Records from a data source
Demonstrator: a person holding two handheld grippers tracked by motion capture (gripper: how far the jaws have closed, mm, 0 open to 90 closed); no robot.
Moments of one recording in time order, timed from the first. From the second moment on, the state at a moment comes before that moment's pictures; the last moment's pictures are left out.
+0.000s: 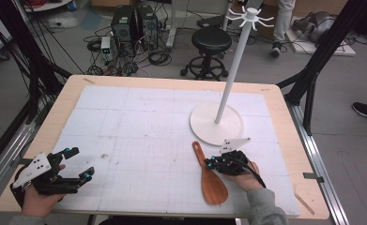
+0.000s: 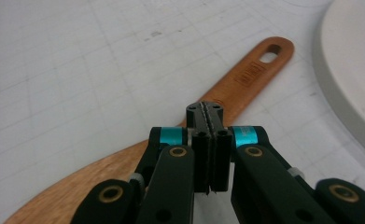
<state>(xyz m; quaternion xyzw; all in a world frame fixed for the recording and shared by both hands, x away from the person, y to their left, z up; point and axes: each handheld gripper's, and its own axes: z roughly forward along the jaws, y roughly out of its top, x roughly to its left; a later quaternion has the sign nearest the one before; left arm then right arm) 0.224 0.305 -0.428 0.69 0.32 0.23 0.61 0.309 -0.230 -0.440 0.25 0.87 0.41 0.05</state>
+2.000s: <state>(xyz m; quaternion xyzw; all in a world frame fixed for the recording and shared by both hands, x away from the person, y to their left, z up) 0.214 0.314 -0.429 0.69 0.33 0.24 0.60 0.298 -0.119 -0.439 0.10 0.92 0.37 -0.01</state>
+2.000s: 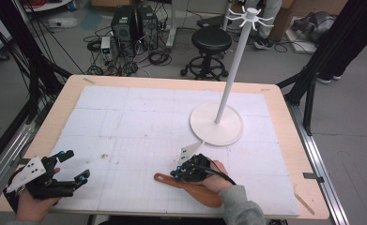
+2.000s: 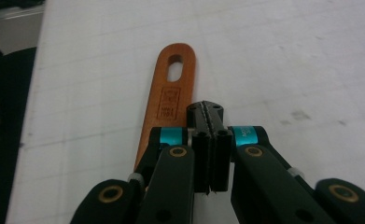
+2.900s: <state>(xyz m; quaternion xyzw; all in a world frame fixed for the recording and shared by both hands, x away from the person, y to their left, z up) 0.217 0.312 -0.428 0.69 0.33 0.24 0.60 0.266 -0.120 -0.402 0.11 0.91 0.40 0.01</state>
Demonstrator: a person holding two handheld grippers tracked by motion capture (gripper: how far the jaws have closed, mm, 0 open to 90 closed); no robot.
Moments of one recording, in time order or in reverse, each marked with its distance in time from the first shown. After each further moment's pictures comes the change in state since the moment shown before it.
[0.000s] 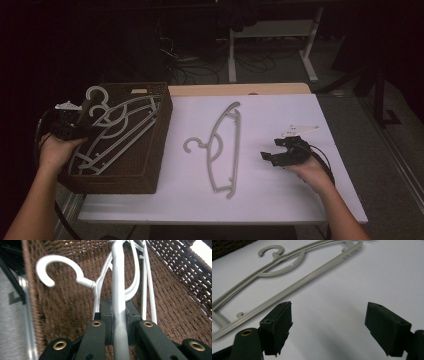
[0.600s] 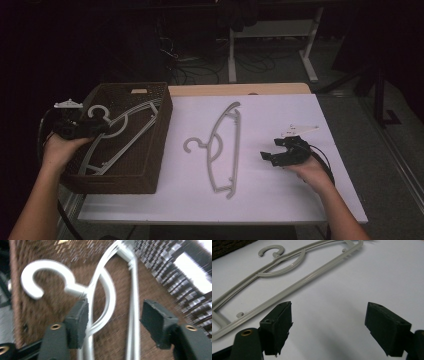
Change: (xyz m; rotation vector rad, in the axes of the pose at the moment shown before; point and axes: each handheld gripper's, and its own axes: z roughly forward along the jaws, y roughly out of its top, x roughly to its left) left arm -0.016 0.014 -0.008 -0.104 -0.066 -0.019; right arm 0.000 0.001 0.000 0.000 0.002 -0.003
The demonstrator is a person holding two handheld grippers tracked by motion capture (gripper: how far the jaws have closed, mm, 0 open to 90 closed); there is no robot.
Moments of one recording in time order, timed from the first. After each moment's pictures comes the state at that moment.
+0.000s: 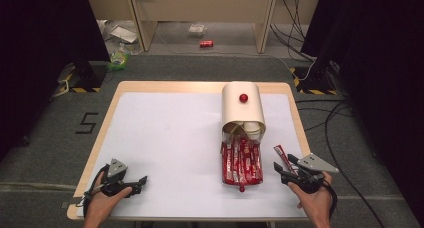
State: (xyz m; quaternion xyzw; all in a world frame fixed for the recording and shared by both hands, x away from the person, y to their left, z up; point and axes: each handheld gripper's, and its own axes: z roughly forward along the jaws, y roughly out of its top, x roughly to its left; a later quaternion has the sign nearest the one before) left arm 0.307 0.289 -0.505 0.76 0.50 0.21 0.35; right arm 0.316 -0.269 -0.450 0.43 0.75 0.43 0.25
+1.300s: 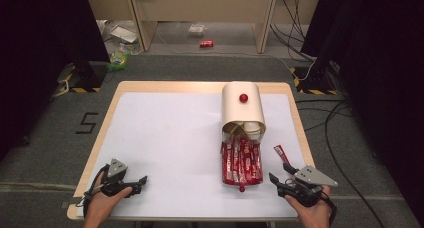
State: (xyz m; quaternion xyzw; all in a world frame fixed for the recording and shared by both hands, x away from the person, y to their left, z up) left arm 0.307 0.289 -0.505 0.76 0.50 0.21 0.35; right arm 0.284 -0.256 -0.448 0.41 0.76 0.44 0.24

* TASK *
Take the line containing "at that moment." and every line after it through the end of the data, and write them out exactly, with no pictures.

* RESULT FOR THIS EXERCISE *
Moments of one recording in time order, timed from the first. After each moment's pictures comes the state at that moment.
+0.000s: 
State: (xyz m; quaternion xyzw; all in a world frame fixed for the recording and shared by both hands, x away from the person, y to their left, z up; point and axes: each handheld gripper's, and its own axes: z roughly forward along the jaws, y roughly out of its top, x roughly to its left; a later quaternion has the sign nearest the one before) left arm 0.307 0.289 -0.505 0.76 0.50 0.21 0.35; right arm 0.316 -0.269 -0.450 0.43 0.75 0.43 0.25
+1.300s: 
State: (xyz m; quaternion xyzw; all in a world frame fixed for the recording and shared by both hands, x away from the person, y to their left, z up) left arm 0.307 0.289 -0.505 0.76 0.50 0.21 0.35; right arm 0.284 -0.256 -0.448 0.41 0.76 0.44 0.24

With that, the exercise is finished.